You can download it manually from my Hugging Face page or load it directly with the datasets library:
from datasets import load_dataset
dataset = load_dataset("SelmaNajih001/FinancialClassification")
print(dataset)
Step 2: Filter the dataset
For training, we only need the text and the numerical label. We cannot simply run a regression on the entire dataset without filtering for a specific stock, because different stocks move for different reasons.
For example:
- An interest rate hike affects growth and value stocks differently.
- Supply chain issues may impact Tesla but not a financial institution.
Thus, it’s important to train the model on a subset focusing on a single stock. Here, I’ll filter the dataset for Tesla-related news and remove extreme outliers in price variation:
from datasets import DatasetDict
def clean_dataset(ds):
# Keep only relevant columns
ds = ds.select_columns(["Reasons", "PriceVariation", "Stock", "explanation_summary"])
# Filter out extreme price variations
ds = ds.filter(lambda x: -5 < x["PriceVariation"] < 5)
# Keep only Tesla-related rows (case-insensitive)
ds = ds.filter(lambda x: "tesla" in x["Stock"].lower())
return ds
cleaned_dataset = DatasetDict({
split: clean_dataset(ds)
for split, ds in dataset.items()
})
# Keep only text and label columns
cleaned_dataset = cleaned_dataset.select_columns(["Reasons", "PriceVariation"])
print(cleaned_dataset)
Step 3: Prepare the dataset for training
Rename columns to match Hugging Face conventions (text for input, labels for regression targets):
cleaned_dataset = cleaned_dataset.rename_column("Reasons", "text")
cleaned_dataset = cleaned_dataset.rename_column("PriceVariation", "labels")
Tokenization
We’ll use the allenai/longformer-base-4096 tokenizer to handle long news texts:
from transformers import AutoTokenizer
tokenizer = AutoTokenizer.from_pretrained("allenai/longformer-base-4096")
#You can increase the max_length
def preprocess_function(examples):
return tokenizer(examples["text"], padding="max_length", truncation=True, max_length=512)

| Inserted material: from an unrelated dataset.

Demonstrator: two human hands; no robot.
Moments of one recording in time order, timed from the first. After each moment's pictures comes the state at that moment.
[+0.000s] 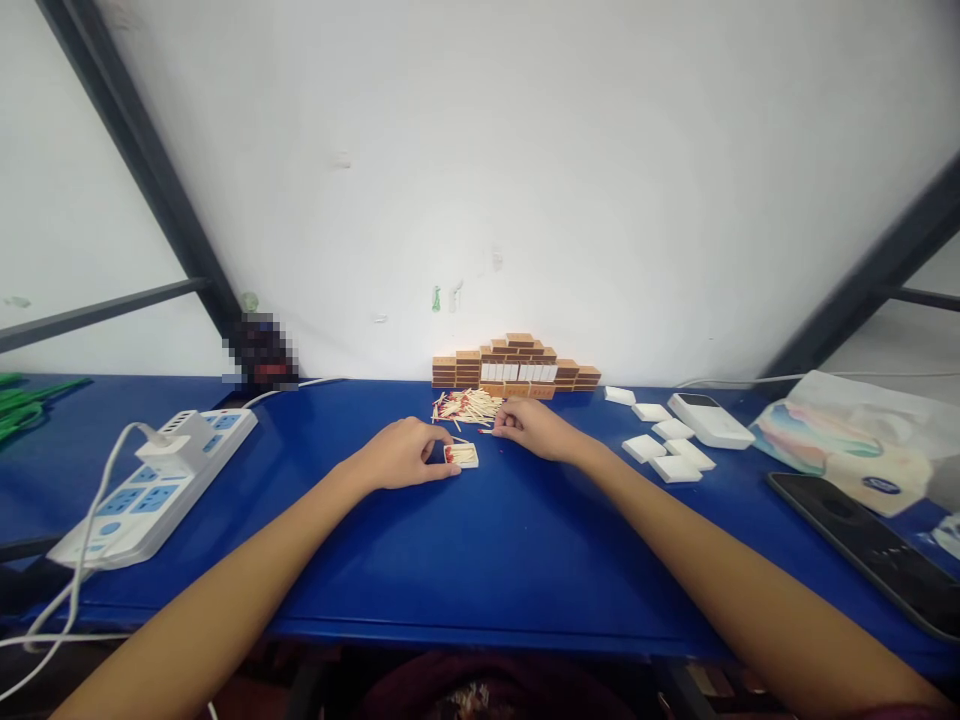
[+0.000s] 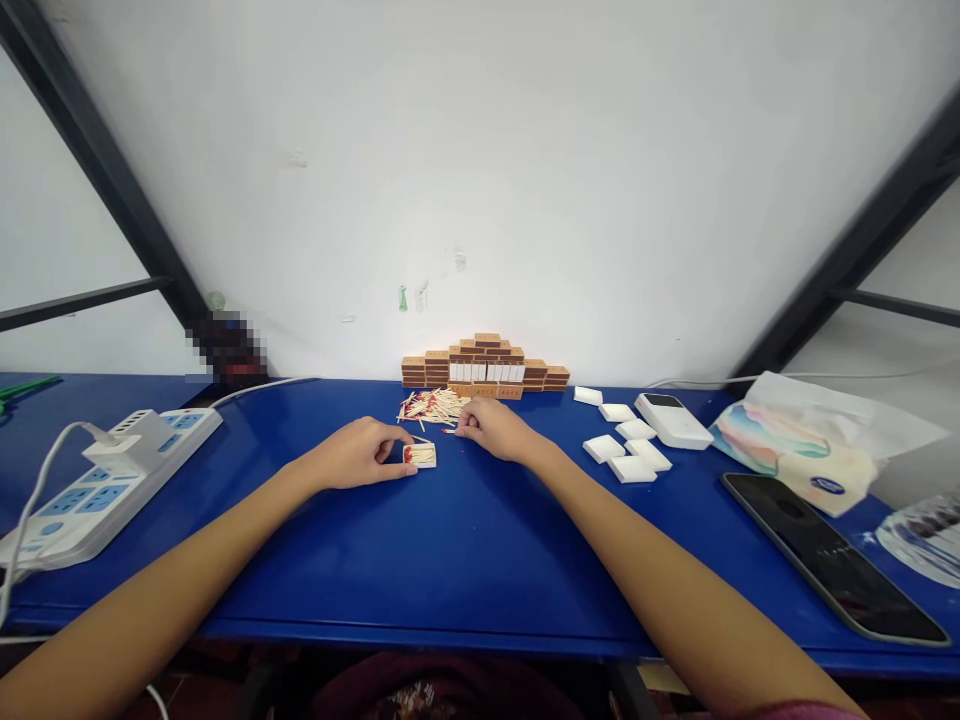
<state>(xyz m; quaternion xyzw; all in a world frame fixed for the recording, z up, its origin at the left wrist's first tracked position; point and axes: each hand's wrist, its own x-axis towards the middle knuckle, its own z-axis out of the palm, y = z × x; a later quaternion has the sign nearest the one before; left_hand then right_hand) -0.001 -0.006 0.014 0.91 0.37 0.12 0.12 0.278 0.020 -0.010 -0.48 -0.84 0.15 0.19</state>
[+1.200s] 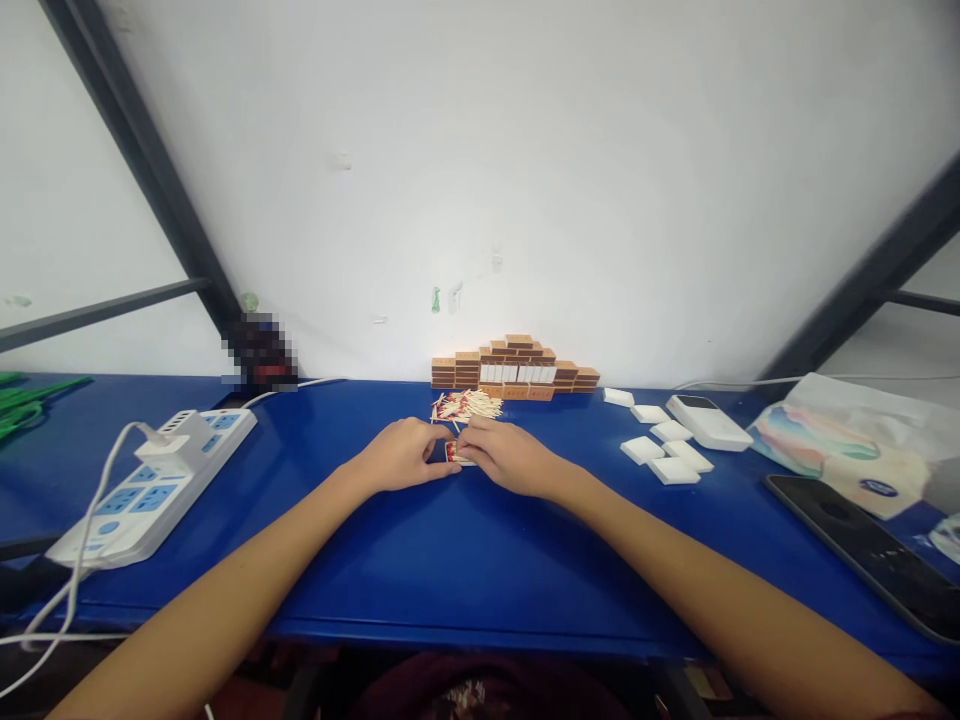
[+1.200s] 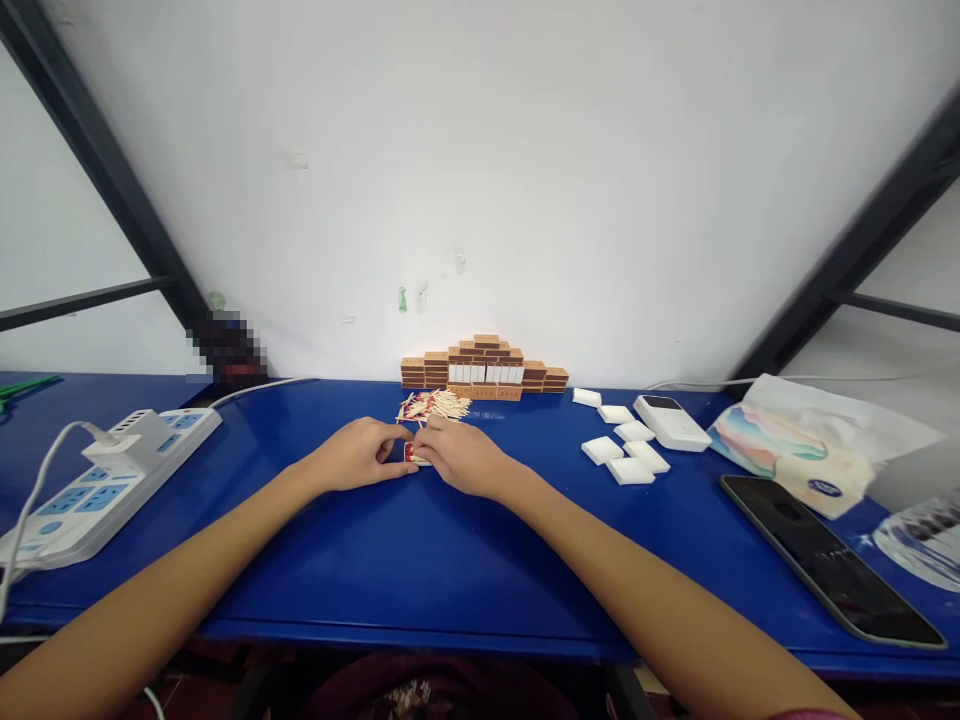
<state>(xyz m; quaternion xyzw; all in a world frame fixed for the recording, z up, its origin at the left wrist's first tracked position) 0.003 -0.008 0.013 0.92 0.37 0.13 0.09 0.234 -0.028 0.000 -0.37 -0.91 0.07 0.19</state>
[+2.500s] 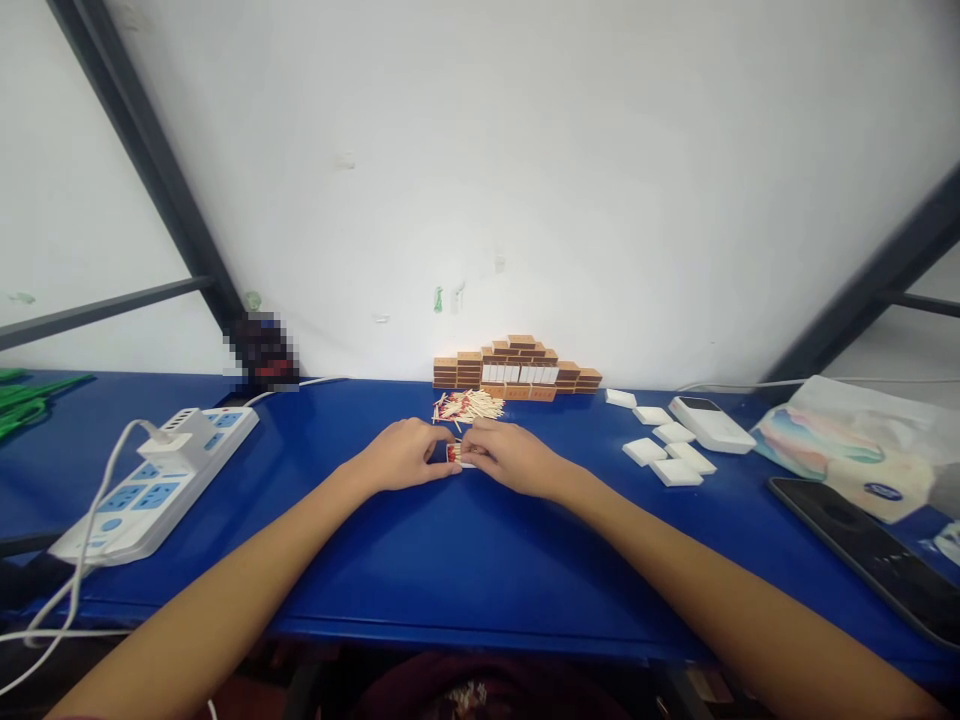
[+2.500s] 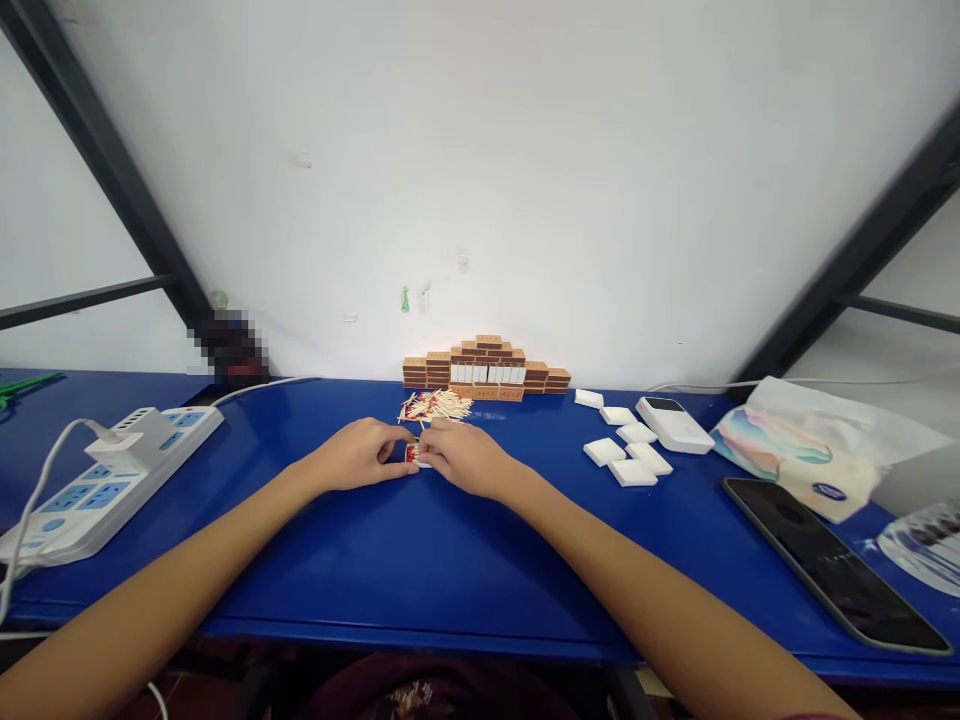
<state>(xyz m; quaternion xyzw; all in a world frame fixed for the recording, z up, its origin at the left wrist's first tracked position) 0.003 -0.008 0.012 0.92 0.36 0.12 0.07 0.234 -0.027 0.000 -0.39 -0.90 0.11 0.19</state>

tokenized_dataset = cleaned_dataset.map(preprocess_function, batched=True)
Step 4: Model setup
For regression, we configure AutoModelForSequenceClassification with problem_type=”regression” and num_labels=1:
from transformers import AutoModelForSequenceClassification, AutoConfig
config = AutoConfig.from_pretrained(
"allenai/longformer-base-4096",
num_labels=1,
problem_type="regression"
)
model = AutoModelForSequenceClassification.from_pretrained("allenai/longformer-base-4096", config=config)
Metrics
We’ll use RMSE to evaluate regression performance:
import numpy as np
from sklearn.metrics import mean_squared_error
def compute_metrics(eval_pred):
predictions, labels = eval_pred
rmse = np.sqrt(mean_squared_error(labels, predictions))
return {"rmse": rmse}
Step 5: Training
from transformers import TrainingArguments, Trainer
train_dataset = tokenized_dataset["train"]

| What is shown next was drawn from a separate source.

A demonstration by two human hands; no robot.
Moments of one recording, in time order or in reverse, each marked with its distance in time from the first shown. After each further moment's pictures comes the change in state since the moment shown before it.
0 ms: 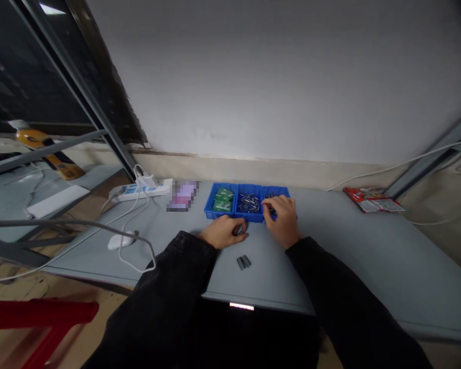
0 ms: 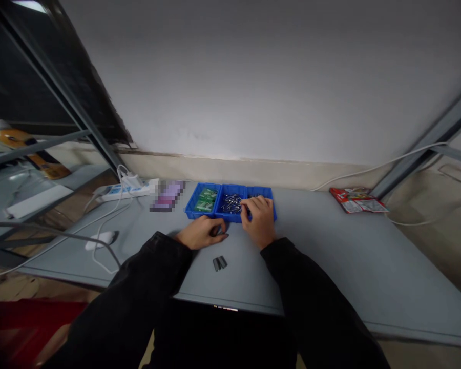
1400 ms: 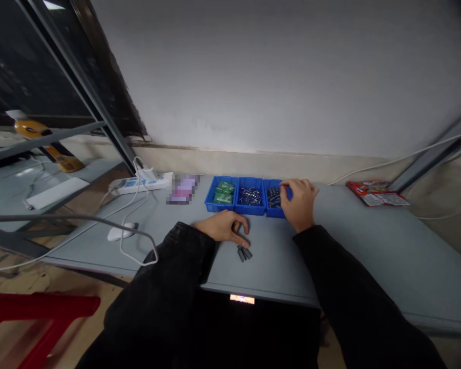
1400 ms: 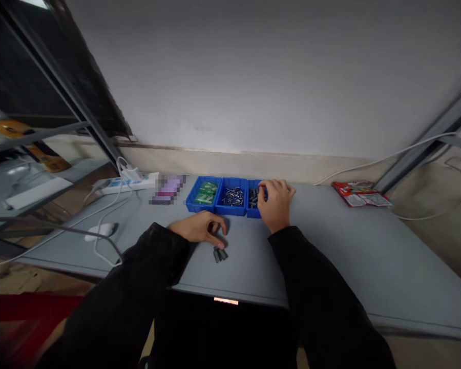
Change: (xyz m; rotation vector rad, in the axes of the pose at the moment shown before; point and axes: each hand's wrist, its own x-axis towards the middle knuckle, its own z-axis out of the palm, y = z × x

eval_dataset = tokenized_dataset["test"]
training_args = TrainingArguments(
output_dir="model",
eval_strategy="epoch",
learning_rate=1e-5,
per_device_train_batch_size=8,
per_device_eval_batch_size=8,
num_train_epochs=6,
weight_decay=0.1,
report_to="none",
save_strategy="epoch",
logging_strategy="epoch",
logging_first_step=True
)
trainer = Trainer(
model=model,
args=training_args,
train_dataset=train_dataset,
eval_dataset=eval_dataset,
tokenizer=tokenizer,
compute_metrics=compute_metrics
)
trainer.train()
And that’s how you train a model for regression. I hope you find this tutorial useful.